Niese developing with Suns

Jonathon Niese has struck out 26 in 21.1 innings.

Jonathon Niese sat in a visiting clubhouse in New Jersey last week, his workload complete for the afternoon and his unbeaten record improved to three victories.

Yet the 19-year-old left-hander couldn't claim to be completely satisfied with the performance. Though he held the Lakewood Blue Claws to one run on six hits in a 2-1 Hagerstown Suns victory, Niese couldn't get past the fifth inning, a barrier he has yet to crack this season.

"I mixed my pitches up well and used my fastball to throw a lot of strikes," Niese said. "They fouled a lot of pitches off and put me deep counts. That's why I couldn't go six or seven, and that's something I'm working on. I need to get past five."

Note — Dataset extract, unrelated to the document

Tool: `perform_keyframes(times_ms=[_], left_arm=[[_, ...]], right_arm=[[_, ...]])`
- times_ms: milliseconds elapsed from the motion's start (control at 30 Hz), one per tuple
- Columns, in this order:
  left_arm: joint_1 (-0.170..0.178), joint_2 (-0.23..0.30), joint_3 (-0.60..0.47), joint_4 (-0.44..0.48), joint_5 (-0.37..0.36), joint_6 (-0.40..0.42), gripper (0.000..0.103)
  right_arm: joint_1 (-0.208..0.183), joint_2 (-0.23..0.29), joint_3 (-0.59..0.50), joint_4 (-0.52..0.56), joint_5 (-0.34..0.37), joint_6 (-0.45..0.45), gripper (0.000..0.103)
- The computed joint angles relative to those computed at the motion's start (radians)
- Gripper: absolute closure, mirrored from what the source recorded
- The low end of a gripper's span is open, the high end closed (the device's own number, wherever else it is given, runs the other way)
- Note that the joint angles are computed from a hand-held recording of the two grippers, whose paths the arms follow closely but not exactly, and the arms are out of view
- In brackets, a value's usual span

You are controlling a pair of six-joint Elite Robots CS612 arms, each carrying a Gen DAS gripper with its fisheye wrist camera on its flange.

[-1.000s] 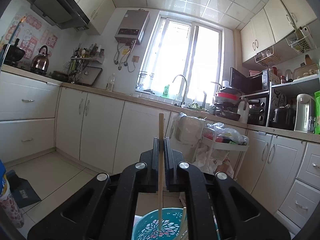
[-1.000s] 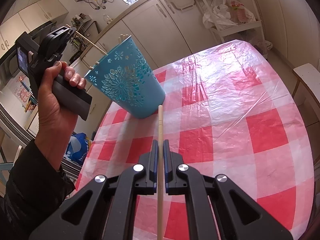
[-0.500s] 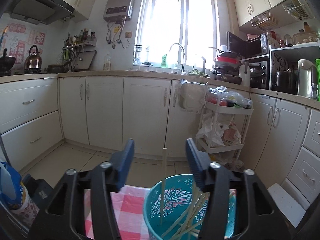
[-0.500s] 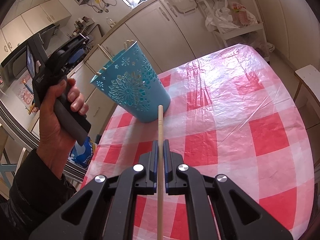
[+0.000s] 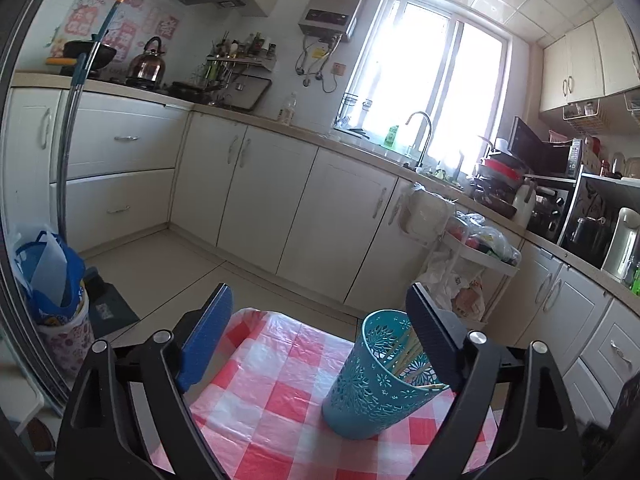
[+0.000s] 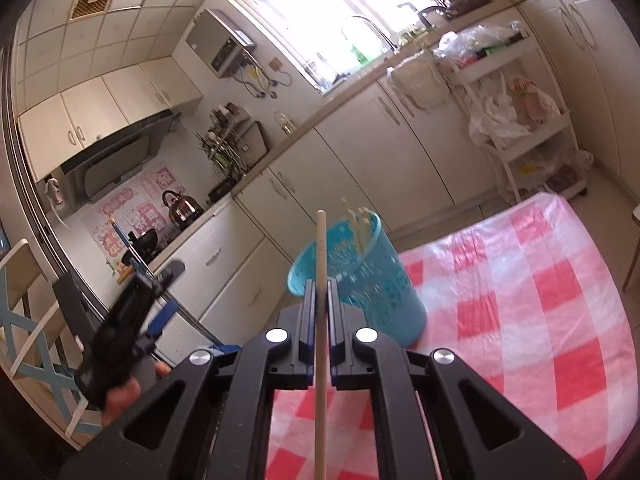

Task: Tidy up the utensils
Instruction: 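Carry the right gripper's stick over the teal cup and open the right gripper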

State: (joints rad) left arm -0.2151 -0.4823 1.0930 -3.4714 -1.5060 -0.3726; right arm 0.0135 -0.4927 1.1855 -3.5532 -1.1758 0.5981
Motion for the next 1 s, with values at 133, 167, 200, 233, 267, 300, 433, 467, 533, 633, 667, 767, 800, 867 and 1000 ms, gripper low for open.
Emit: perform_keyframes(times_ms=[133, 167, 200, 233, 267, 300, 433, 467, 533, 633, 667, 767, 800, 867, 1000], left_arm=[[0.011, 0.002, -0.011, 0.0, -0.021, -0.015, 0.019], [0.014, 0.005, -0.017, 0.002, -0.033, -0.024, 0.019], [0.018, 0.006, -0.021, 0.005, -0.044, -0.031, 0.019], [0.019, 0.01, -0.032, 0.014, -0.049, -0.035, 0.019], [0.022, 0.01, -0.035, 0.017, -0.056, -0.041, 0.019], [0.024, 0.011, -0.039, 0.018, -0.064, -0.047, 0.019], [0.035, 0.013, -0.044, 0.008, -0.081, -0.067, 0.019], [0.037, 0.013, -0.045, 0.005, -0.079, -0.072, 0.019], [0.042, 0.015, -0.049, 0.008, -0.081, -0.086, 0.019], [0.049, 0.017, -0.052, 0.02, -0.093, -0.107, 0.019], [0.05, 0.017, -0.054, 0.024, -0.096, -0.113, 0.019], [0.052, 0.019, -0.056, 0.024, -0.11, -0.127, 0.019], [0.053, 0.019, -0.056, 0.022, -0.112, -0.129, 0.019], [0.051, 0.017, -0.054, 0.019, -0.111, -0.127, 0.019], [0.05, 0.016, -0.05, 0.013, -0.117, -0.121, 0.019]], right_arm=[[0.012, 0.043, -0.149, -0.009, -0.051, 0.009, 0.097], [0.017, 0.058, -0.193, -0.004, -0.075, 0.001, 0.097], [0.021, 0.072, -0.235, 0.007, -0.092, -0.004, 0.097], [0.025, 0.092, -0.286, 0.026, -0.109, -0.008, 0.097], [0.029, 0.114, -0.34, 0.05, -0.128, -0.015, 0.097], [0.033, 0.136, -0.392, 0.078, -0.151, -0.023, 0.097], [0.048, 0.246, -0.616, 0.207, -0.238, -0.021, 0.097], [0.051, 0.273, -0.667, 0.245, -0.256, -0.022, 0.097], [0.058, 0.322, -0.762, 0.338, -0.291, -0.011, 0.097], [0.07, 0.353, -0.821, 0.416, -0.351, -0.026, 0.097], [0.075, 0.356, -0.826, 0.428, -0.375, -0.035, 0.097], [0.086, 0.358, -0.822, 0.431, -0.422, -0.061, 0.097], [0.089, 0.361, -0.83, 0.439, -0.436, -0.075, 0.097], [0.093, 0.367, -0.838, 0.445, -0.45, -0.098, 0.097], [0.094, 0.356, -0.812, 0.449, -0.445, -0.112, 0.096]])
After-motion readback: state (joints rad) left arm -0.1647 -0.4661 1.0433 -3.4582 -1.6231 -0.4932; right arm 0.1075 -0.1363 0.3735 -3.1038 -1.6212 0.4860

Niese said he has quickly learned that professional hitters don't react and behave quite like the high school batters he was dominating at Defiance High School in Defiance, Ohio at this time last year.

In his senior year of high school, Niese went a perfect 12-0 with a near-perfect 0.09 ERA, blowing hitters away primarily by using a mid-90s fastball with good movement. The sterling performance led the Mets to take Niese in the seventh round of the June 2005 Free Agent Draft.

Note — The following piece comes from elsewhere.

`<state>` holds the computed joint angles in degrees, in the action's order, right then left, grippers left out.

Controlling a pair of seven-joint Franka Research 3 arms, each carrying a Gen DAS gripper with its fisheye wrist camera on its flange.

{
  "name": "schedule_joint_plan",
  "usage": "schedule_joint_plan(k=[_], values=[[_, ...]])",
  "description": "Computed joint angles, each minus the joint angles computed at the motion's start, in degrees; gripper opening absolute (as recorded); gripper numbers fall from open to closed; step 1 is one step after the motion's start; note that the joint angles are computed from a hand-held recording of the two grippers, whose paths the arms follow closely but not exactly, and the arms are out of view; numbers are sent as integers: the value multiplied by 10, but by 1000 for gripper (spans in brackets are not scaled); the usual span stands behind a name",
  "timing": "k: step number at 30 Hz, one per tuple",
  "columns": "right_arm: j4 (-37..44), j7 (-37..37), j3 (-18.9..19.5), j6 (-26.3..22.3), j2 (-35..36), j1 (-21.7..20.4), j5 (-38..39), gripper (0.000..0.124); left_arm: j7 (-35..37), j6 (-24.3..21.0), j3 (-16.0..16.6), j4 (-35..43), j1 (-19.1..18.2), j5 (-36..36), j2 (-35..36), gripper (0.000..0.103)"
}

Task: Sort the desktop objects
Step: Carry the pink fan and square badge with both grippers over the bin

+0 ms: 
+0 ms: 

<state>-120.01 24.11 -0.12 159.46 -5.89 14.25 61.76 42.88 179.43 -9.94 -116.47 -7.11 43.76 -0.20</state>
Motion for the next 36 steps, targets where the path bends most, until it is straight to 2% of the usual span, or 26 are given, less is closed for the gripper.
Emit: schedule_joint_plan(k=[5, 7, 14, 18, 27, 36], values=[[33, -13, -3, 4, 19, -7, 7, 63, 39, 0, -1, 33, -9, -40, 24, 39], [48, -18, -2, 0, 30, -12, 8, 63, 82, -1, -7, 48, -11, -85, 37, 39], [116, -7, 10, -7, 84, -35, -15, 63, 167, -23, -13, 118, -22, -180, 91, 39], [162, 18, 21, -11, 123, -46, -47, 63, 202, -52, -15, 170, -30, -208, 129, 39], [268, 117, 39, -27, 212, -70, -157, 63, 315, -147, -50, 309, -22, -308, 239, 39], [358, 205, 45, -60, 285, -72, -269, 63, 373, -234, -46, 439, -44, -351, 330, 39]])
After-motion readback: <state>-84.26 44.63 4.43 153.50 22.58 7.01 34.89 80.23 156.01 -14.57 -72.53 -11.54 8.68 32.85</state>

"In high school, I think a lot of guys are afraid," Niese said. "These (professional hitters) will stand right in there, and it doesn't matter how hard you throw. With pros, they're going to hit you.

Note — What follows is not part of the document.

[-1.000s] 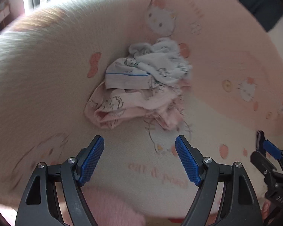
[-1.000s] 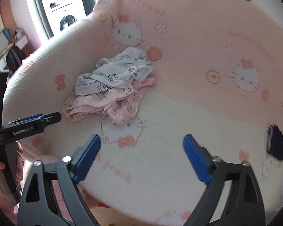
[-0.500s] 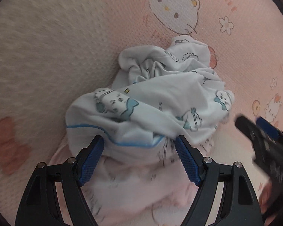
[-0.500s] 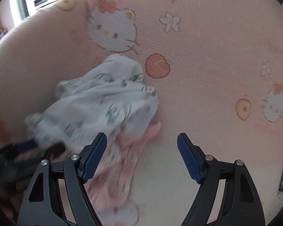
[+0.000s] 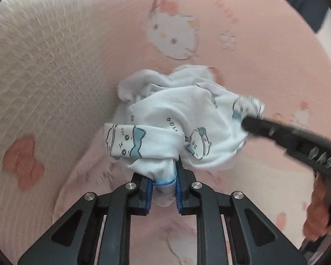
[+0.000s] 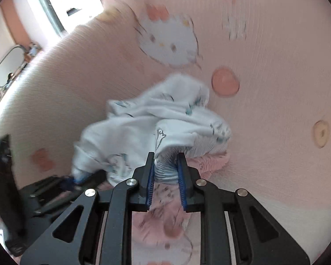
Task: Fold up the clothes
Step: 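Grasp the white pants waistband with the left gripper while the right gripper grasps the cuff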
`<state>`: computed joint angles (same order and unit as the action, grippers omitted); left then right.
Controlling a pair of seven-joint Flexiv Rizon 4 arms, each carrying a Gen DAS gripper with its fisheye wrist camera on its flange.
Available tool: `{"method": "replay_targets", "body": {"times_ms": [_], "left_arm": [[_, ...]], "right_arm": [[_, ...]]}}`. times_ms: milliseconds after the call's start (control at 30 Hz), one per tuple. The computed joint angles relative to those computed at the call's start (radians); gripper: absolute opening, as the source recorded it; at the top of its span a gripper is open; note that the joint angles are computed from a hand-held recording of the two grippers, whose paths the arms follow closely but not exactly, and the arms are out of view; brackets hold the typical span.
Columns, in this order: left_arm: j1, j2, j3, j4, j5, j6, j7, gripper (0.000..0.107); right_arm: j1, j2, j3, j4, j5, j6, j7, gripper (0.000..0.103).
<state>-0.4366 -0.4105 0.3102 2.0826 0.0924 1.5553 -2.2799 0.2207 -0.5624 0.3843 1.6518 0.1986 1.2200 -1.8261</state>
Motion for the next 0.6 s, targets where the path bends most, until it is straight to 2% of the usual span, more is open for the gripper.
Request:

"That's why, when I turned pro, I realized I can't go by the velocity of my fastball anymore. I've got to go with my change-up and curveball and mix it up a lot."

Niese has started on the right path. After pitching in seven games for the Gulf Coast (Rookie) Mets last season, Niese opened 2006 by beating Lakewood twice in the season's first month, as well as scoring a win at Lake County.

He has allowed a total of seven earned runs in 21.1 innings entering Wednesday's action for a 2.95 ERA, and has allowed no more than three runs in any start.

"He's thinking it out," Hagerstown manager Frank Cacciatore said. "He's got a lot to learn and he's getting better every day. That's really why he's here in this league. I think he's on track."

Niese often does not have to worry about commanding his fastball, though it can blip up as a problem at times - on April 22, Niese walked a career-high five against Lake County, and was out of the game by the fourth inning.

Most times, though, Niese will use his fastball to set up a developing change-up that features good late movement and a sweeping 12-to-6 curveball.

"At times, [the curve is] really sharp, and at times it tumbles," Cacciatore said. "He's got to learn to find the consistency."

After fanning 144 in 76 high school innings last year, Niese has struck out 26 batters this season. As his off-speed pitches continue to develop, those numbers should rise.

"Foul balls and deep counts; that's professional baseball," Niese said. "Something I'll need to work on is a putout pitch that's going to get them out, that they're not going to foul off. I'm still learning and working. I'm in the development phase of my career."